164.Dietro ai chiari Scrittor di Smirna e Manto,
per cui sempre vivranno i Duci e l’armi,
tentando invan di pareggiargli al canto,
piú d’uno arroterá lo stile e i carmi.
Oh quanti poi, con quanto studio e quanto
de l’Italico stuol di veder parmi
tracciar con poca loda i duo migliori,
che ’n su ’l Po canteran guerre ed amori!

163.Che di Poemi in quella lingua cresca
numerosa ferragine, e di Rime,
la facil troppo invenzion tedesca
n’è cagion, che per prezzo il tutto imprime.
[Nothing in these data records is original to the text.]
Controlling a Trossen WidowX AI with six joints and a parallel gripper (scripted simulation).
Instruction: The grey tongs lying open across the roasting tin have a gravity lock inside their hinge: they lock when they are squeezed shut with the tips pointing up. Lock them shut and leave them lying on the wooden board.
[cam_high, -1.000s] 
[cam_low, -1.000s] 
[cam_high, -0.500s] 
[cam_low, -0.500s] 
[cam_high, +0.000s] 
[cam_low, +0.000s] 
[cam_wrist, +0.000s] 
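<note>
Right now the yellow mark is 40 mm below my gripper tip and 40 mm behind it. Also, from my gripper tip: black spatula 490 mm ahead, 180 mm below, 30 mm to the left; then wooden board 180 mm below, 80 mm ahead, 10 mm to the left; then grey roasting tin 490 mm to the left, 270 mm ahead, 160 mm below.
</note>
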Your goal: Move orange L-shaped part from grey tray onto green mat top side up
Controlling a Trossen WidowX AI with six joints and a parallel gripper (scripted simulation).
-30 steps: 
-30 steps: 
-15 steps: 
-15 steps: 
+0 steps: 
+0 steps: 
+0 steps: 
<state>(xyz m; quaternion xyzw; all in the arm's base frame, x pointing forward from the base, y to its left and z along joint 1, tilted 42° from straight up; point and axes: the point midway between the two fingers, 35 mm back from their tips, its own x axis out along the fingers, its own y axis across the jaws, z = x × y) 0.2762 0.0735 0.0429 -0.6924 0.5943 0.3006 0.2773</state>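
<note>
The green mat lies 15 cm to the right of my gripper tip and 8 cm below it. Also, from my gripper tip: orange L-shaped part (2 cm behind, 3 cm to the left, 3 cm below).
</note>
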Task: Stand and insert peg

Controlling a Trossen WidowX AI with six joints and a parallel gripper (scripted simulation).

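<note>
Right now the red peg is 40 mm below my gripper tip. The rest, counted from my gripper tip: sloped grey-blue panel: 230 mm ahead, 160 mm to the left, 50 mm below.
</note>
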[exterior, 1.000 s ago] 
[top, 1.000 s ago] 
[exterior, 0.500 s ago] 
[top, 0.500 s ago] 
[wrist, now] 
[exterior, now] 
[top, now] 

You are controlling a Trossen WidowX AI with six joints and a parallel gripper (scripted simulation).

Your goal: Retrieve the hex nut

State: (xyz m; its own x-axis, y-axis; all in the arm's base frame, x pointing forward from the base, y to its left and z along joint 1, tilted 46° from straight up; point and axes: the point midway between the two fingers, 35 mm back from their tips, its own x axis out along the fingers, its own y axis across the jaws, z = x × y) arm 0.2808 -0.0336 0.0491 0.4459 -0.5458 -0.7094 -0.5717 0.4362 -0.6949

Ma s’alcuna sará, che mal riesca,
l’Opra che tu dicesti è tra le prime.
Cosí figliano i monti, e ’l topo nasce,
ma poi nato ch’egli è, si more in fasce.

166.Poi che sí fatti parti un breve lume
visto a pena han laggiú nel vostro mondo,
il Yecchiarel da le veloci piume,
quel che vedesti giá ne l’altro tondo,
qui ridurle in un monte ha per costume
per sepelirle in tenebroso fondo.
Alfin le porta ad attuffar nel rio
che copre il tutto di perpetuo oblio.